> [THE PROBLEM]:
The copy has to match the records word for word and include no pictures.
====== RECORDS PROVIDED ======
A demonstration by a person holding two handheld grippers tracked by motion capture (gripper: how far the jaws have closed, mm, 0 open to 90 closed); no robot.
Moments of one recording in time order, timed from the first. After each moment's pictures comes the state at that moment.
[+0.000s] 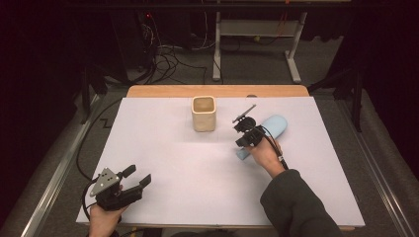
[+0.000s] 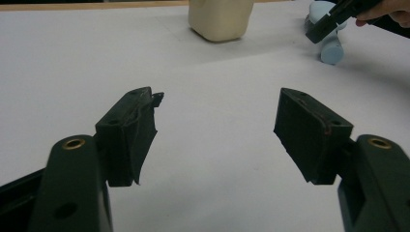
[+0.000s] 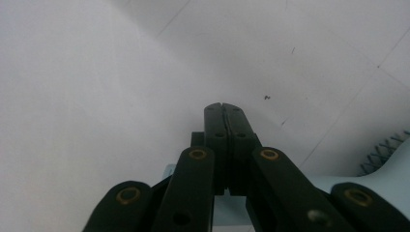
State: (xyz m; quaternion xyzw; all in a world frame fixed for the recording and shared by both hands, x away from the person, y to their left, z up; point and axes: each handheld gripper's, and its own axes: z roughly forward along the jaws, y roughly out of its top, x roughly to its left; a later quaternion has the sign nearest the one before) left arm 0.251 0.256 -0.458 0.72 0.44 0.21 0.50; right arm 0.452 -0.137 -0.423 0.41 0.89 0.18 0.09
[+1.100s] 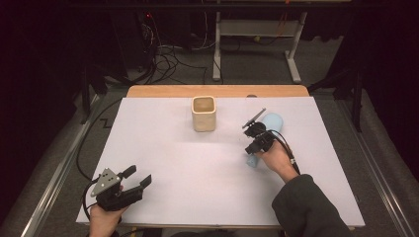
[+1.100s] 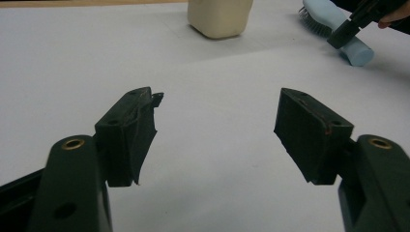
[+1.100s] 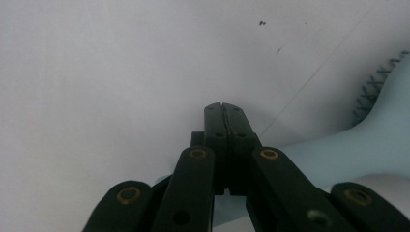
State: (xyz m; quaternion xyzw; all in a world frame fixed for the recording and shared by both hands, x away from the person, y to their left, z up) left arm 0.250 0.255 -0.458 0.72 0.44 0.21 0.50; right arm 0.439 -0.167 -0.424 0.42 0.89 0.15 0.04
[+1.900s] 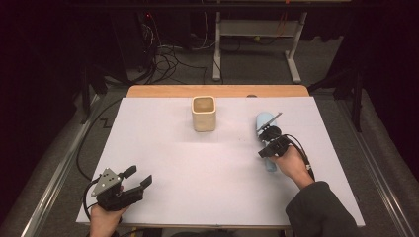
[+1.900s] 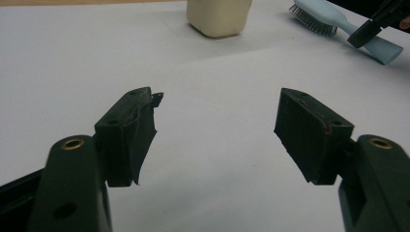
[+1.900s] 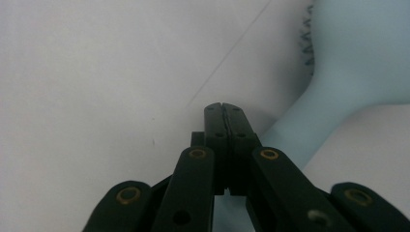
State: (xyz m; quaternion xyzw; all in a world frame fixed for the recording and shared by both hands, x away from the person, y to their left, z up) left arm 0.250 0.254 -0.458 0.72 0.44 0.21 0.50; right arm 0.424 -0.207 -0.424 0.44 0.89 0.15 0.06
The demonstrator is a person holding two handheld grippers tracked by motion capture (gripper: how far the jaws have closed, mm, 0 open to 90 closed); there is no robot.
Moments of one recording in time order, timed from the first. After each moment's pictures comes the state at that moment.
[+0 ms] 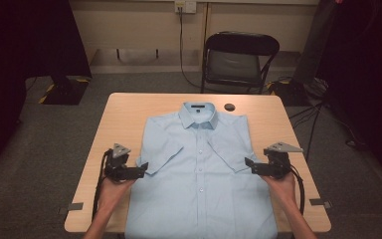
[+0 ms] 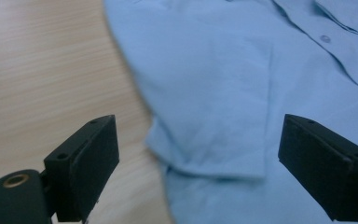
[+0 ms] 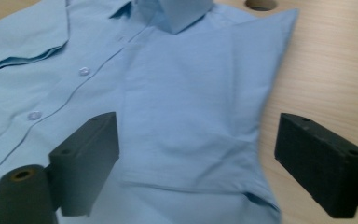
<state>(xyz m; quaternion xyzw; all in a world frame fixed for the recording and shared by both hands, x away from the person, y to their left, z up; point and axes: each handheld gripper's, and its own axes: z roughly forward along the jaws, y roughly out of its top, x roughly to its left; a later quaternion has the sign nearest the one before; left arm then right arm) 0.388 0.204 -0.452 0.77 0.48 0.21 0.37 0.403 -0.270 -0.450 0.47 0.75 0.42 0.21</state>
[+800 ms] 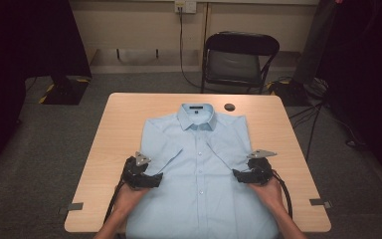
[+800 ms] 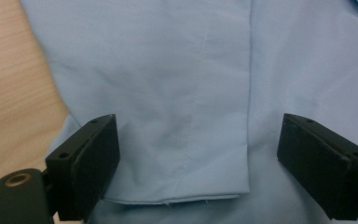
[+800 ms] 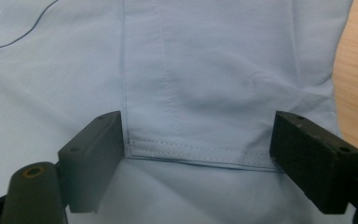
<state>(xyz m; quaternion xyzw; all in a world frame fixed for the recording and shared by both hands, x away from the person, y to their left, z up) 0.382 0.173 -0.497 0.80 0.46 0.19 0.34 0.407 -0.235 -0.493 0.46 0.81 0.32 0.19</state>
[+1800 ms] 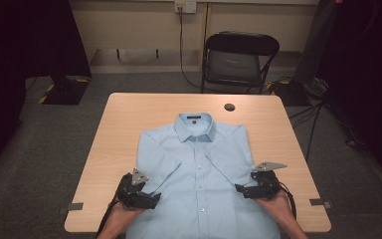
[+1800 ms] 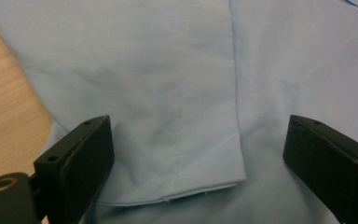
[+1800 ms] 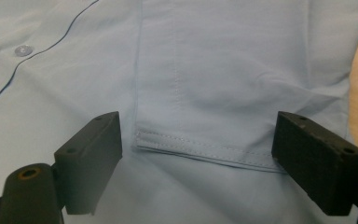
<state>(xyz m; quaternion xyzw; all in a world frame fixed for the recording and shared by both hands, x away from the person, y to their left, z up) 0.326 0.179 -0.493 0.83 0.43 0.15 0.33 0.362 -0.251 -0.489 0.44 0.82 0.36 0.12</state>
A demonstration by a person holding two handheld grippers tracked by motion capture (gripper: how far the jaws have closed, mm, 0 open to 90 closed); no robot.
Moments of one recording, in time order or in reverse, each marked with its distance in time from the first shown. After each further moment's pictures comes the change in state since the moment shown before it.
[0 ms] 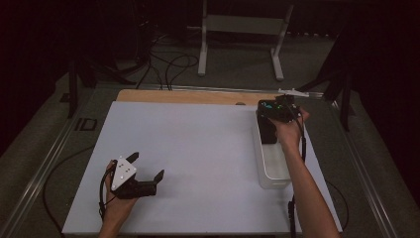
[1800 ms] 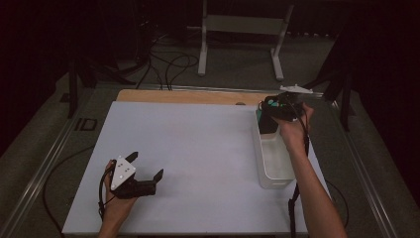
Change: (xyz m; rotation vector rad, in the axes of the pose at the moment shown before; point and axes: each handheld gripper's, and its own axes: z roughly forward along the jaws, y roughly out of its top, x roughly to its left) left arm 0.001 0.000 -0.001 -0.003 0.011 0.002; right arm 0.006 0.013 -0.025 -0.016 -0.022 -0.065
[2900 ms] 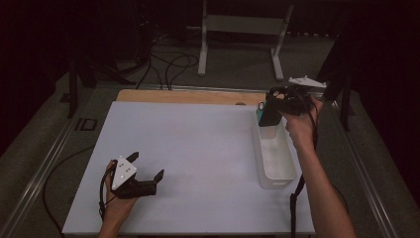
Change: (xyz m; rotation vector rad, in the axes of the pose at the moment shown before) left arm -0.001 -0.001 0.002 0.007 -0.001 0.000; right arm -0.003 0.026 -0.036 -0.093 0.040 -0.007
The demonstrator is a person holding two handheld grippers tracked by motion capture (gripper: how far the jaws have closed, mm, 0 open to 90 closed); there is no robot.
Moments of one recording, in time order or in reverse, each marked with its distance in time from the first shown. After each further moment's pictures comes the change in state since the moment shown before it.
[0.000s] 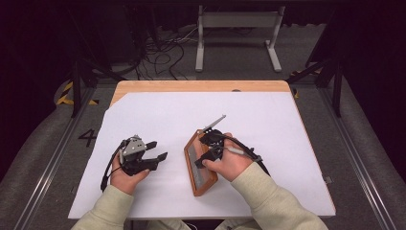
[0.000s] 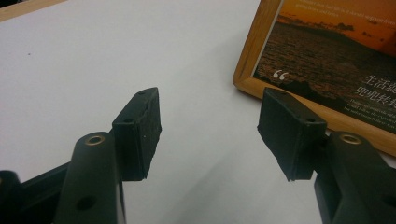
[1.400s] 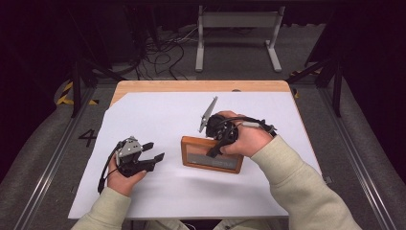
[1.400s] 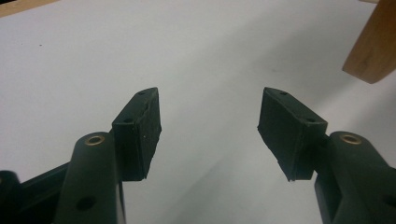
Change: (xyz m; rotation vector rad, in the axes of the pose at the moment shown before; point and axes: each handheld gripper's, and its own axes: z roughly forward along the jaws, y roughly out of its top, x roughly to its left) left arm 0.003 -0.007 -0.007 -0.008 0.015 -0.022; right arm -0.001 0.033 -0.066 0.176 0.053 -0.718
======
> [WRITTEN ANSWER]:
A demonstration by a person holding two handheld grippers tracked by motion capture (gripper: how far the jaws have closed, mm, 0 open to 90 closed); no robot.
Moments of one recording in time order, timed from the first. After each moment's pictures comes the state at that moment.
[+0.000s] 
[+0.000s] 
[+0.000s] 
State: (xyz m; quaternion xyzw; all in a world frame fixed for the recording and shared by both hands, x away from the person, y to their left, z up; point and axes: each handheld gripper's, and its own axes: z roughly forward along the jaws, y roughly out of its top, x roughly to its left; a later quaternion has the sign nearest the one before) left arm 0.251 0.256 -0.458 0.72 0.44 0.21 0.50; right arm 0.452 -0.137 -0.423 0.41 0.89 0.18 0.09
[+1.100s] 
[+1.100s] 
[+1.100s] 
State: (xyz m; quaternion xyzw; all in a world frame fixed for the recording and shared by both hands, x away from the person, y to their left, z up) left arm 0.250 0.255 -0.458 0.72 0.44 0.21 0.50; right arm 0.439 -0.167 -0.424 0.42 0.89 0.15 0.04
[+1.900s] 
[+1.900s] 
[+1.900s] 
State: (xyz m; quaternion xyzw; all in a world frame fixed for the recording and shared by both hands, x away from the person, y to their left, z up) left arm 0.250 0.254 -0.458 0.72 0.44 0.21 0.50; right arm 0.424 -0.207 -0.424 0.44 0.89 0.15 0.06
The demonstrator is a person holding two handheld grippers tracked by motion capture (gripper: how far the jaws have closed, mm, 0 open to 90 closed); there is no robot.
Moments of one recording in time order, timed from the first. After each moment's pictures comes the state at that moment.
[+0 ms] 
[+0 ms] 
[+0 ms] 
<state>(xyz m; quaternion xyzw; all in a world frame fixed for the recording and shared by both hands, x away from the person, y to their left, z up; point and axes: each handheld gripper's, and its own axes: z roughly forward along the jaws, y roughly out of its top, x roughly to its left; a later quaternion has the sign nearest the one before; left arm then right arm) 0.388 0.204 -0.452 0.77 0.48 0.21 0.37 0.403 -0.270 -0.450 0.47 0.75 0.42 0.21</state>
[+800 ms] 
[+800 ms] 
[+800 ms] 
<state>(xyz m; quaternion xyzw; all in a world frame fixed for the recording and shared by both hands, x away from the person, y to their left, z up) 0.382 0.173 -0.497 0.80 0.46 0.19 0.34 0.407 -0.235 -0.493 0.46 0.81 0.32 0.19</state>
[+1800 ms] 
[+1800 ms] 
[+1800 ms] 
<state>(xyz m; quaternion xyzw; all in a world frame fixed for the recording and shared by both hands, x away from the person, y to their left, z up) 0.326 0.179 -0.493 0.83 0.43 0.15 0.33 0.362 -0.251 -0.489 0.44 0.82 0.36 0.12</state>
A demonstration by a person holding two handheld grippers tracked by motion capture (gripper: how far the jaws have closed, mm, 0 open to 90 closed); no robot.
Moments of one recording, in time order or in reverse, each marked with its distance in time from the first shown. After each further moment's pictures comes the change in state since the moment shown before it.
[0 ms] 
[1800 ms] 
Change: (xyz m; rotation vector rad, in the axes of the pose at the moment shown before; point and axes: each handheld gripper's, and its own axes: z roughly forward along the jaws, y roughly out of its top, x roughly to its left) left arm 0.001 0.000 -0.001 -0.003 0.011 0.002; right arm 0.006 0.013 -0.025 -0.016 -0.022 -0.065
[2900 ms] 
Change: (xyz m; rotation vector rad, in the axes of the pose at the moment shown before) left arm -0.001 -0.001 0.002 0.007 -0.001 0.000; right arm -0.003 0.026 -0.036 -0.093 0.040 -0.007
The demonstrator is a person holding two handheld grippers tracked by motion capture (gripper: how far the jaws have closed, mm, 0 open to 90 closed); there is no robot.
Moments of one recording, in time order or in reverse, each marked with its distance in time from the first shown. After each further moment's pictures comes the change in state since the moment shown before it.
[0.000s] 
[0.000s] 
[1.400s] 
[1.400s] 
Change: (xyz m; rotation vector rad, in the axes of the pose at the moment shown before; point and axes: each handheld gripper's, and its own axes: z roughly forward along the jaws, y roughly out of its top, x roughly to its left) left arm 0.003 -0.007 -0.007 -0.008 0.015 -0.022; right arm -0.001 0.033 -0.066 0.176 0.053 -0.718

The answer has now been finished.